§ Exercise directions
For each line below that contains the string "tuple", copy that line.

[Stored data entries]
──────────

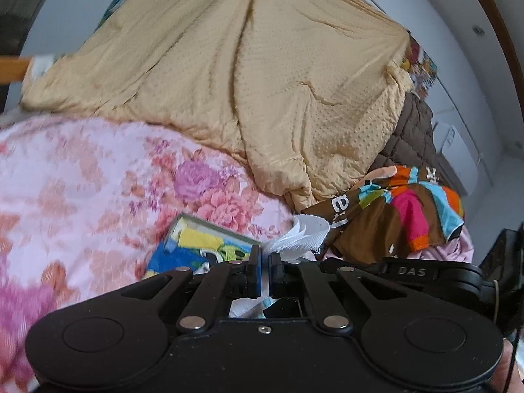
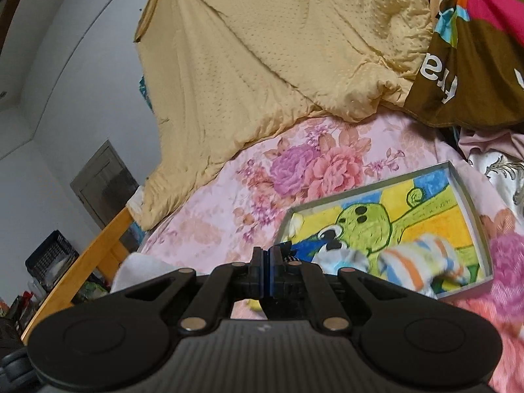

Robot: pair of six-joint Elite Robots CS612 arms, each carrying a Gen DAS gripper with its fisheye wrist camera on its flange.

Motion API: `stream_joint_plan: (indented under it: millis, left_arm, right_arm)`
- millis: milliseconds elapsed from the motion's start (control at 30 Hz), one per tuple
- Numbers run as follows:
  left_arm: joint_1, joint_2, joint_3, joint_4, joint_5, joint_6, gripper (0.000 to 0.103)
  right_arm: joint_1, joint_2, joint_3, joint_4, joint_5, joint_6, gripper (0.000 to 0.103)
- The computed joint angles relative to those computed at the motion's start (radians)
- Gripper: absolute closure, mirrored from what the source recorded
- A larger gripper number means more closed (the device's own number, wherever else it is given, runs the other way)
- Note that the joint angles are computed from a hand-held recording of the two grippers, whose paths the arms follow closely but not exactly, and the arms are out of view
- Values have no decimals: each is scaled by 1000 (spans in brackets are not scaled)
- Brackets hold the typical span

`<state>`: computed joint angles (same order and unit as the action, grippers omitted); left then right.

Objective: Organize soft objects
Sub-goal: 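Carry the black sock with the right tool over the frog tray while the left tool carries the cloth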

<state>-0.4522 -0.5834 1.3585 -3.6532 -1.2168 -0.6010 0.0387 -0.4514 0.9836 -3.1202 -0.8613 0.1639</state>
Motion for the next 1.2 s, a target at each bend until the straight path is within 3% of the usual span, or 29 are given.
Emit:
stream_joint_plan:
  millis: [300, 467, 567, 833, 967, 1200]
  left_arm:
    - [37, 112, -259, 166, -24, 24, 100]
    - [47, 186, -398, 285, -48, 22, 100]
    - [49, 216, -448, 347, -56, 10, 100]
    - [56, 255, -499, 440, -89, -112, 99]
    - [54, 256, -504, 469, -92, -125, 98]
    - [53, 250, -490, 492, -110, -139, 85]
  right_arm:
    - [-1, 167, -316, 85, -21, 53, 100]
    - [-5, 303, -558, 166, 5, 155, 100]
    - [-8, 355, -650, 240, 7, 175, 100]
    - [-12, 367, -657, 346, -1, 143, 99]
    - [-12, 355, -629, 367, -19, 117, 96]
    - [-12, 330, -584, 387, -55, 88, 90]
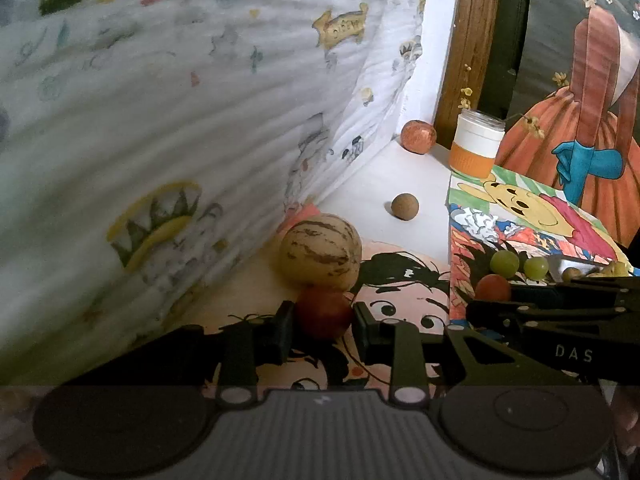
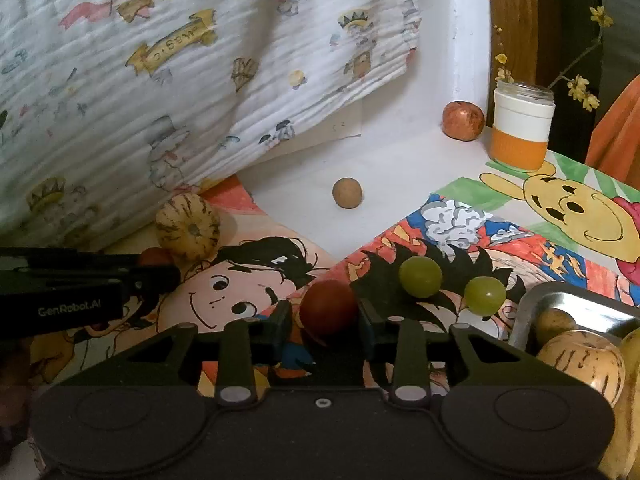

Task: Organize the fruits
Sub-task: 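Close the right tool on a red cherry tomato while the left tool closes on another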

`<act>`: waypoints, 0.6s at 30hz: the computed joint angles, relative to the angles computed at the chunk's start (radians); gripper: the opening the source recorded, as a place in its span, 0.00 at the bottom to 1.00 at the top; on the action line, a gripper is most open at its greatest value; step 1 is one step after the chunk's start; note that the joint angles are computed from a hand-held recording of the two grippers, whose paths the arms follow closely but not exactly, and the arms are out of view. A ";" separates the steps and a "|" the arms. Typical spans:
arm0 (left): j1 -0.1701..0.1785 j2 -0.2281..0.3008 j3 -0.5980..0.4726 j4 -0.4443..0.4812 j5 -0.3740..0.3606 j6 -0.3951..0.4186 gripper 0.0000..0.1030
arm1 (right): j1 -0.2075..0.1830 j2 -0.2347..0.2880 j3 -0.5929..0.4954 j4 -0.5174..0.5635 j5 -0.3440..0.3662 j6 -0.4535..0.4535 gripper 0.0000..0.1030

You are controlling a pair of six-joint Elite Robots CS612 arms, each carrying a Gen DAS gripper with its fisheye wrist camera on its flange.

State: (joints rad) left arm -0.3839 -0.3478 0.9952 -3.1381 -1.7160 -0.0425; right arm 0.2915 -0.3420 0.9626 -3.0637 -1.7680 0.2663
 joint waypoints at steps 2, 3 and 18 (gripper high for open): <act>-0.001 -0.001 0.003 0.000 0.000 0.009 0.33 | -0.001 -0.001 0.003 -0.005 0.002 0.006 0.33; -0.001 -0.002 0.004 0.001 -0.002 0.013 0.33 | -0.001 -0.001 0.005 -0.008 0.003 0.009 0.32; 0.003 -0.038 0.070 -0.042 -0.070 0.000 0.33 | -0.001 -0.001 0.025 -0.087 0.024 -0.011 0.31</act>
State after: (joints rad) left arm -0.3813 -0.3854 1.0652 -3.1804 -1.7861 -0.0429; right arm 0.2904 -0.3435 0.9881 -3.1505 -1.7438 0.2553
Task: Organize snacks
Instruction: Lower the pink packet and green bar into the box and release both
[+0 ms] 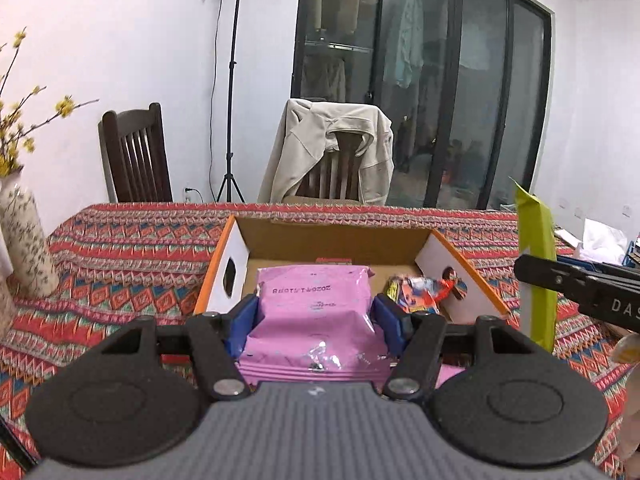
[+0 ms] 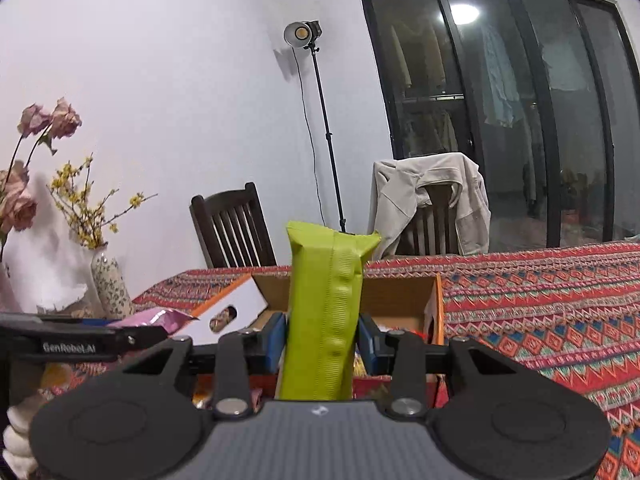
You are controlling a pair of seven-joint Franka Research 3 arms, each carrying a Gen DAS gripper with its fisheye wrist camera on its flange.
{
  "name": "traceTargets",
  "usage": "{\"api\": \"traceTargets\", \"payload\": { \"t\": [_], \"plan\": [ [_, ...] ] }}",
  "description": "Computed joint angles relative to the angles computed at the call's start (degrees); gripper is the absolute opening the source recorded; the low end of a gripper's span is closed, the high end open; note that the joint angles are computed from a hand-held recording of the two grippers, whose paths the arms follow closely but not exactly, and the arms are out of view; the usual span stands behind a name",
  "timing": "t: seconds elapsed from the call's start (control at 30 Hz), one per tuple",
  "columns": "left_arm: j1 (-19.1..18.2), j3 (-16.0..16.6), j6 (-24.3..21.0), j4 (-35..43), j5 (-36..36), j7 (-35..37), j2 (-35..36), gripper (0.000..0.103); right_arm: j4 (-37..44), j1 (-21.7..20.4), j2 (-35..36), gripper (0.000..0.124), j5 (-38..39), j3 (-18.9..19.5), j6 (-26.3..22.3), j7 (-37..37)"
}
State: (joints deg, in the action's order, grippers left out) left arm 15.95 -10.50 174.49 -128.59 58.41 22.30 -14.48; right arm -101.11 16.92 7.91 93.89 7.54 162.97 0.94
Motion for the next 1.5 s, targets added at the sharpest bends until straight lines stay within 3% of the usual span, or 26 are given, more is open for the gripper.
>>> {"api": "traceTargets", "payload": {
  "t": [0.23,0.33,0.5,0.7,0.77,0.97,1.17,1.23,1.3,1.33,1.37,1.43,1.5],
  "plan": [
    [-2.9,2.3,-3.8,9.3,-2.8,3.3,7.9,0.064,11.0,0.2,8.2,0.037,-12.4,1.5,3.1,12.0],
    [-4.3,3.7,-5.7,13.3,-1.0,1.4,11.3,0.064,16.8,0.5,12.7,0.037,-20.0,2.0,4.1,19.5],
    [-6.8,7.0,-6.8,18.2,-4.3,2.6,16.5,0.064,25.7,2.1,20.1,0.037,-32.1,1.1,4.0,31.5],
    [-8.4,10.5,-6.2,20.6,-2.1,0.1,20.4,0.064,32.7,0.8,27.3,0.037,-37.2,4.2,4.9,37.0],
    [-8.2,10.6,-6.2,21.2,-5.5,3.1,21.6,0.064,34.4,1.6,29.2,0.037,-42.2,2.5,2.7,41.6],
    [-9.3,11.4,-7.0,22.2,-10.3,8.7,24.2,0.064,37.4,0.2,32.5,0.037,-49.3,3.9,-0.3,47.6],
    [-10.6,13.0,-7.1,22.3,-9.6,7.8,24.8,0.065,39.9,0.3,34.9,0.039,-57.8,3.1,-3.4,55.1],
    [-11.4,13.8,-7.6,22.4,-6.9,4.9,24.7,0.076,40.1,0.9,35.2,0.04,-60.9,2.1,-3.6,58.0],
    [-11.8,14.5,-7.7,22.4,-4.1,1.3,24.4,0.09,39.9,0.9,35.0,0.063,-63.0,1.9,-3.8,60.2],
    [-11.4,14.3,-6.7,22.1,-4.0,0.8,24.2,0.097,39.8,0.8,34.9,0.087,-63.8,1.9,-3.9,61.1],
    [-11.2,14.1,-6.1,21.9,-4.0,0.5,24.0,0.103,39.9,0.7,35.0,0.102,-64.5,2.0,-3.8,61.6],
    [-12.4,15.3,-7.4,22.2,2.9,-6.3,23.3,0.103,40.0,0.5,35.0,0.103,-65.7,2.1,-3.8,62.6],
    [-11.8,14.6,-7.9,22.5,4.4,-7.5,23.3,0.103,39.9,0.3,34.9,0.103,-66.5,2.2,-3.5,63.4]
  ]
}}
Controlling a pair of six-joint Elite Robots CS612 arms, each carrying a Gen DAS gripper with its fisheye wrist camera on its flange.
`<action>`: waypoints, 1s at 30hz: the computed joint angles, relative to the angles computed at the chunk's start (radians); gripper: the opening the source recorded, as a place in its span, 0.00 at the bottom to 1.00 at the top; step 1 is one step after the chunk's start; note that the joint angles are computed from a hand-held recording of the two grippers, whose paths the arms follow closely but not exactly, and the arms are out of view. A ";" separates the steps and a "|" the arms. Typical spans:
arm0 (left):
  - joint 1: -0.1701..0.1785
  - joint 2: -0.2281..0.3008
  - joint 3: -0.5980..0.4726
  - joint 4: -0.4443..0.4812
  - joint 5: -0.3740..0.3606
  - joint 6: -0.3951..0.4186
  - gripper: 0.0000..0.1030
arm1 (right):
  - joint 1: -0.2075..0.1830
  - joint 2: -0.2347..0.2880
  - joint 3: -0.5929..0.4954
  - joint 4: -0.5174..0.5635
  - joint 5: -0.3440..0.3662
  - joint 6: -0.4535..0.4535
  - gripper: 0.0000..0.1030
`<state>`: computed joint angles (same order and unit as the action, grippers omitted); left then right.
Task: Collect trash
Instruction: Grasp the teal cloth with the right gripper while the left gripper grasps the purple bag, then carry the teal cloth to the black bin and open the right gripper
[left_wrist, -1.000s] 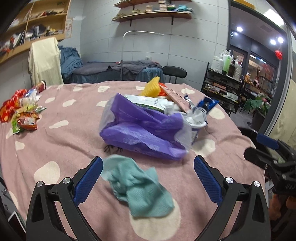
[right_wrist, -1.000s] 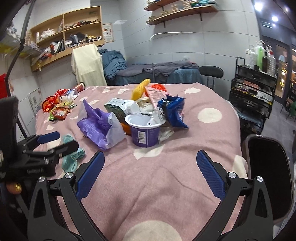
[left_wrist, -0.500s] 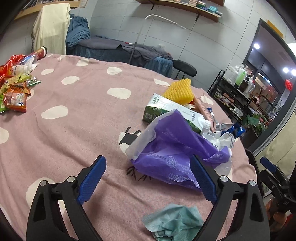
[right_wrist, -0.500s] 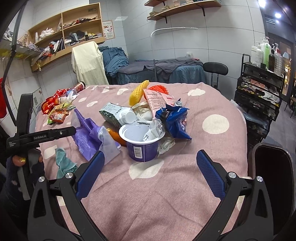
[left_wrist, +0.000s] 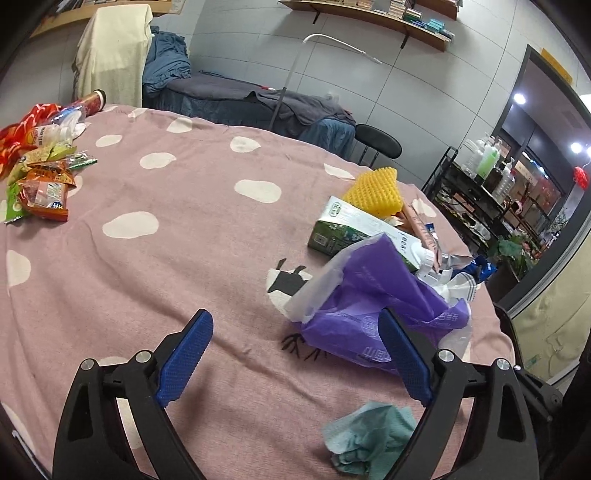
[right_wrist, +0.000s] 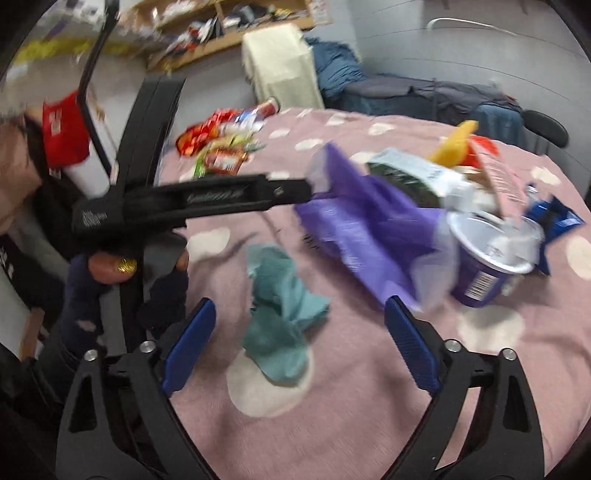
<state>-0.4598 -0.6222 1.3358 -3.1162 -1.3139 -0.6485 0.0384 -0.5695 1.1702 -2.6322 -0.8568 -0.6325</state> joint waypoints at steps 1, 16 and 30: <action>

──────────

§ Response to the task
- millis: milliseconds elapsed from the motion's start (control at 30 Hz), one per tuple
  "timing": "t: seconds elapsed from the call's start (control at 30 Hz), one per tuple",

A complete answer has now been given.